Joint Symbol-Level Precoding and Radiation Pattern Design for Downlink Reconfigurable MIMO

Pattern reconfigurable multiple-input multiple-output (PR-MIMO) can manipulate the wireless channel according to different communication requirements. In this paper, we discuss the potential of constructive interference (CI)-based symbol-level precoding (CI-SLP) in PR-MIMO communication systems. The joint design problem that optimizes the SLP strategy and the radiation pattern of PR-MIMO for phase-shift keying (PSK) modulation is formulated to maximize the worst serviced user's communication quality. Since the optimization variables are softly-coupled, we employ the alternating optimization framework to decompose the joint design problem into the SLP design sub-problem and the pattern design sub-problem.

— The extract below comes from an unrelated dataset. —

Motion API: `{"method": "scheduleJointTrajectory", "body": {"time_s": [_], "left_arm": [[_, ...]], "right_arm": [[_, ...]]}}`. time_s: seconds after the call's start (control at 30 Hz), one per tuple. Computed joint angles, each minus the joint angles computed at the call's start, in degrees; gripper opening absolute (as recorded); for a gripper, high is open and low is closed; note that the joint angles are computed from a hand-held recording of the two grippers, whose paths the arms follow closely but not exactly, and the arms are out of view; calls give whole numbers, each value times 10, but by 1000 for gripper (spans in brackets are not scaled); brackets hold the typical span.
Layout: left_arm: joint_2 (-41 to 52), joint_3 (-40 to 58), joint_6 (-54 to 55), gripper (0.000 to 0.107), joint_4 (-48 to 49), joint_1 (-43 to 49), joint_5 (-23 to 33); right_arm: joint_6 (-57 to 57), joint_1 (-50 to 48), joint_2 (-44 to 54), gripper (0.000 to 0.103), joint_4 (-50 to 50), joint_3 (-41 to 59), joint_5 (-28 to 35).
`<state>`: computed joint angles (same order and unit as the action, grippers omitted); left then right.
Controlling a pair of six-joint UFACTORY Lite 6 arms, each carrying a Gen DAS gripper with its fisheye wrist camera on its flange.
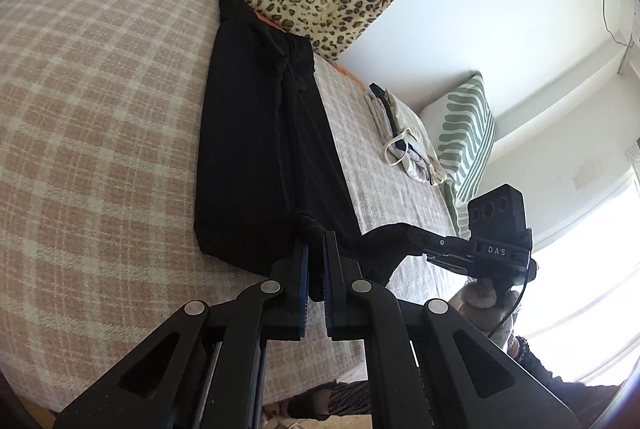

We simplify the pattern design sub-problem and propose an interior-point algorithm, where a sequential optimization-based scheme is further proposed as a sub-optimal solution with low complexity. Furthermore, the discussion is extended to quadrature amplitude modulation (QAM) modulated systems, where a special stopping criterion is proposed to guarantee the performance gain of the proposed scheme. The practical realization of the designed reconfigurable antenna array is also discussed, where we propose a design scheme using programmable metasurface antennas based on time-division switching to enable quick and adaptive pattern reconfiguration. Numerical results demonstrate that the radiation pattern configurability can further enhance the benefit of SLP over conventional precoding approaches.